Required work
Whenever a line carries the word "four", pull it out of the entries.

Material supplied
----------------------------------------
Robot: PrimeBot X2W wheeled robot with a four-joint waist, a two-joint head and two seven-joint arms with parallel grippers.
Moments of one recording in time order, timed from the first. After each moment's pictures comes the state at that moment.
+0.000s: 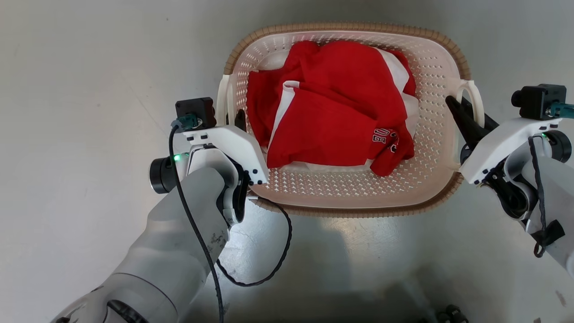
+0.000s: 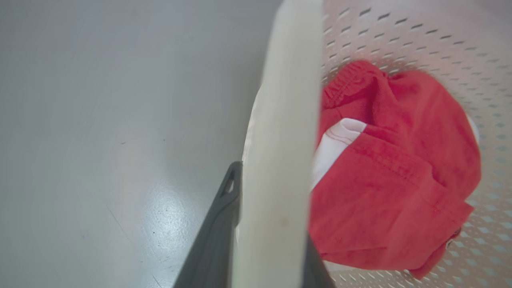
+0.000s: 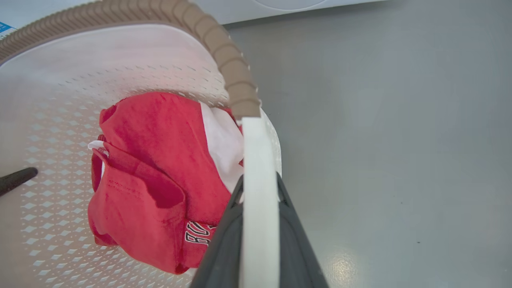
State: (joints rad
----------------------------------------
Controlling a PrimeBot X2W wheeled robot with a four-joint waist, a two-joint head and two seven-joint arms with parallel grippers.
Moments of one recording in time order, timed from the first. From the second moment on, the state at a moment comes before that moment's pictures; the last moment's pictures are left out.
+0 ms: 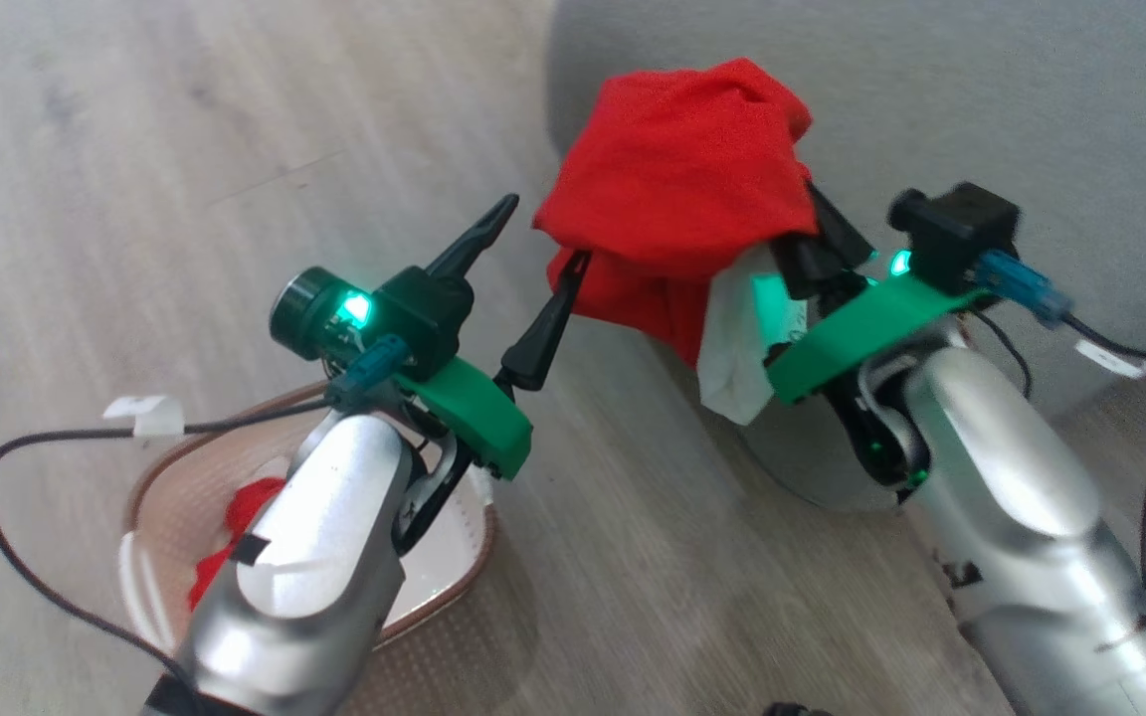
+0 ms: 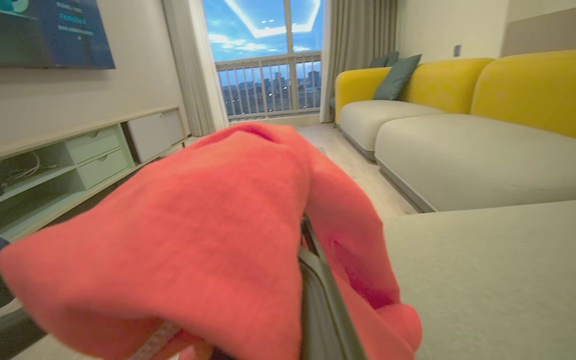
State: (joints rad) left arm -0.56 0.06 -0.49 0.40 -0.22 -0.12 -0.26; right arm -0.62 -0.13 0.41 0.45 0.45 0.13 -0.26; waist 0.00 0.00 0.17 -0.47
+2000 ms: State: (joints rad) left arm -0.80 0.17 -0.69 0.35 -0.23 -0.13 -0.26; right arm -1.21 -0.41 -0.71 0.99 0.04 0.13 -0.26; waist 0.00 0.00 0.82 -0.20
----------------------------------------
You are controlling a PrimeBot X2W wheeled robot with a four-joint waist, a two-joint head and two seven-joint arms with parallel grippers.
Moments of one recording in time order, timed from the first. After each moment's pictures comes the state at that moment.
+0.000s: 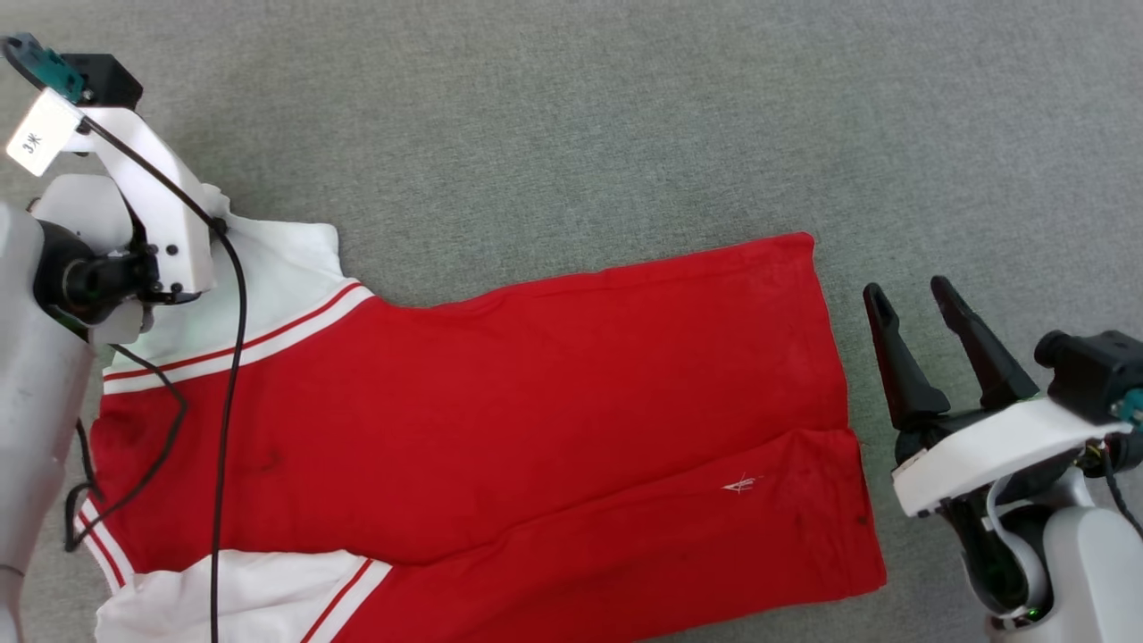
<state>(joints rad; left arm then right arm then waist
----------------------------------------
Answer section
Robot: PrimeBot X2W wheeled robot with a four-joint waist, a two-joint head and two seven-joint arms with parallel grippers.
Controlling a PrimeBot X2W wheeled robot with a four-joint waist, a two-joint head and two seven-joint arms with parallel grippers.
You are controlling a PrimeBot X2W wheeled robot with a four-joint waist, a two-joint head and two seven-joint arms with parallel grippers.

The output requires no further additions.